**TASK DESCRIPTION**. Your answer must be an exact transcription of the lines from the line with "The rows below" through the final line of the data.

**MATERIAL SHOWN**.
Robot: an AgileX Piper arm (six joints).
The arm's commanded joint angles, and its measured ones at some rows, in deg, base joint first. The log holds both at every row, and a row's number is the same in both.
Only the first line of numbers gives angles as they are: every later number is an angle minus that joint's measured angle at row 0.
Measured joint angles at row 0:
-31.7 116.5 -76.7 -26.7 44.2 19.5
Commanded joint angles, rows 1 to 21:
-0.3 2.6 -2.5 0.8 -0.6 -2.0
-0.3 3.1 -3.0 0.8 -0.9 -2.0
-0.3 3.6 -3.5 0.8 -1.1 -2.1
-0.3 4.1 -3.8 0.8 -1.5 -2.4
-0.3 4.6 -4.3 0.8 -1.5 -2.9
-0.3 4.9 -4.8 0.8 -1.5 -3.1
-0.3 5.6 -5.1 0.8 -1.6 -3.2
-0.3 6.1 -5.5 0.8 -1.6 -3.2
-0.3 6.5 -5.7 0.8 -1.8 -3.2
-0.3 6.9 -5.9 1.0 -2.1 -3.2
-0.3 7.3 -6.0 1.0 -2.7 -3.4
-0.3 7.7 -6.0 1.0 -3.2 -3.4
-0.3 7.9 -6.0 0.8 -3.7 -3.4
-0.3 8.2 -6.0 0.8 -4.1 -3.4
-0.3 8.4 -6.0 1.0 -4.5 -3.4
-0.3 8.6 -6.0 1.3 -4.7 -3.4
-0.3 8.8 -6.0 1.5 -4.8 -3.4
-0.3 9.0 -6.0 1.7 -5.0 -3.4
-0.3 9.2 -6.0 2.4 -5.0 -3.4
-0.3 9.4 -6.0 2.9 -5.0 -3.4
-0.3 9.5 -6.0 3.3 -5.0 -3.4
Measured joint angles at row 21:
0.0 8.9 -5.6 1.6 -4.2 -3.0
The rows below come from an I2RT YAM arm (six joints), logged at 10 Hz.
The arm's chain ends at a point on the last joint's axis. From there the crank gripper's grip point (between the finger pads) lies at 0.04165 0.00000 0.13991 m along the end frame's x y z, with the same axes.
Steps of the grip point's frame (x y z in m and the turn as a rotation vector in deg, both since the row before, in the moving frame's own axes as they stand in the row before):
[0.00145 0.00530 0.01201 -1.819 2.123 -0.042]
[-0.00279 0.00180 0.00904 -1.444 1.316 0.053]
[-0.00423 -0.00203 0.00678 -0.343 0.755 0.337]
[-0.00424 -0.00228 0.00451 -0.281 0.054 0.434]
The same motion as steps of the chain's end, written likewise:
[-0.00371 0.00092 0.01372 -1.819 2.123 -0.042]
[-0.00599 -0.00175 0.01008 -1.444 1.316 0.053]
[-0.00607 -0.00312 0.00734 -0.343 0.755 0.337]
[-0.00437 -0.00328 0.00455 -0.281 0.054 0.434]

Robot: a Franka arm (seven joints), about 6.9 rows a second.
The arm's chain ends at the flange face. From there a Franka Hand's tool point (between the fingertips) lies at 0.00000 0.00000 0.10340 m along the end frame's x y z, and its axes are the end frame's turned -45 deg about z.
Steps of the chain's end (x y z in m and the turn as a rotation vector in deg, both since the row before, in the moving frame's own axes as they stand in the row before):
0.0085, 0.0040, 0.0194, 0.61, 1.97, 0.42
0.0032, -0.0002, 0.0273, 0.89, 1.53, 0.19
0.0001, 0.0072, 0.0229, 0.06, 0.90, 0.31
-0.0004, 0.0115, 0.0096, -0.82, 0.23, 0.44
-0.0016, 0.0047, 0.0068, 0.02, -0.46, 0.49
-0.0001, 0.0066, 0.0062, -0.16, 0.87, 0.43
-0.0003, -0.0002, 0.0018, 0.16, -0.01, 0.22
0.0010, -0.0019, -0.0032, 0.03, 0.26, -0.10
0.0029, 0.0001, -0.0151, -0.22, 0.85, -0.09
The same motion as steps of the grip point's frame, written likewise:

**RESPONSE BELOW**.
The rows below come from an I2RT YAM arm (six joints), logged at 10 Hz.
The arm's chain ends at a point on the last joint's axis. From there the crank gripper's grip point (between the finger pads) lies at 0.04165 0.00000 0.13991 m along the end frame's x y z, with the same axes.
Steps of the grip point's frame (x y z in m and the turn as a rotation vector in deg, both since the row before, in the moving frame's own axes as they stand in the row before):
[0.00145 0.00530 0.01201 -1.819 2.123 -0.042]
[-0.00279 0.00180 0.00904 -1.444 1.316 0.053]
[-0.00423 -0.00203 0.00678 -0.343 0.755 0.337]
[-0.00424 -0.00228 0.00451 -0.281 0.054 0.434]
The same motion as steps of the chain's end, written likewise:
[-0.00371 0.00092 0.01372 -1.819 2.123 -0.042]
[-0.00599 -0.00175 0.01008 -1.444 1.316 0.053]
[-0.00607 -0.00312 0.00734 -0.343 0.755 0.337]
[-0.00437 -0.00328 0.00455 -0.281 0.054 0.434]

Robot: a Franka arm (seven joints), about 6.9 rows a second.
The arm's chain ends at the flange face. From there a Franka Hand's tool point (between the fingertips) lies at 0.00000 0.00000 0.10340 m along the end frame's x y z, and its axes are the end frame's turned -45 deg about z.
Steps of the chain's end (x y z in m and the turn as a rotation vector in deg, both since the row before, in the moving frame's own axes as they stand in the row before):
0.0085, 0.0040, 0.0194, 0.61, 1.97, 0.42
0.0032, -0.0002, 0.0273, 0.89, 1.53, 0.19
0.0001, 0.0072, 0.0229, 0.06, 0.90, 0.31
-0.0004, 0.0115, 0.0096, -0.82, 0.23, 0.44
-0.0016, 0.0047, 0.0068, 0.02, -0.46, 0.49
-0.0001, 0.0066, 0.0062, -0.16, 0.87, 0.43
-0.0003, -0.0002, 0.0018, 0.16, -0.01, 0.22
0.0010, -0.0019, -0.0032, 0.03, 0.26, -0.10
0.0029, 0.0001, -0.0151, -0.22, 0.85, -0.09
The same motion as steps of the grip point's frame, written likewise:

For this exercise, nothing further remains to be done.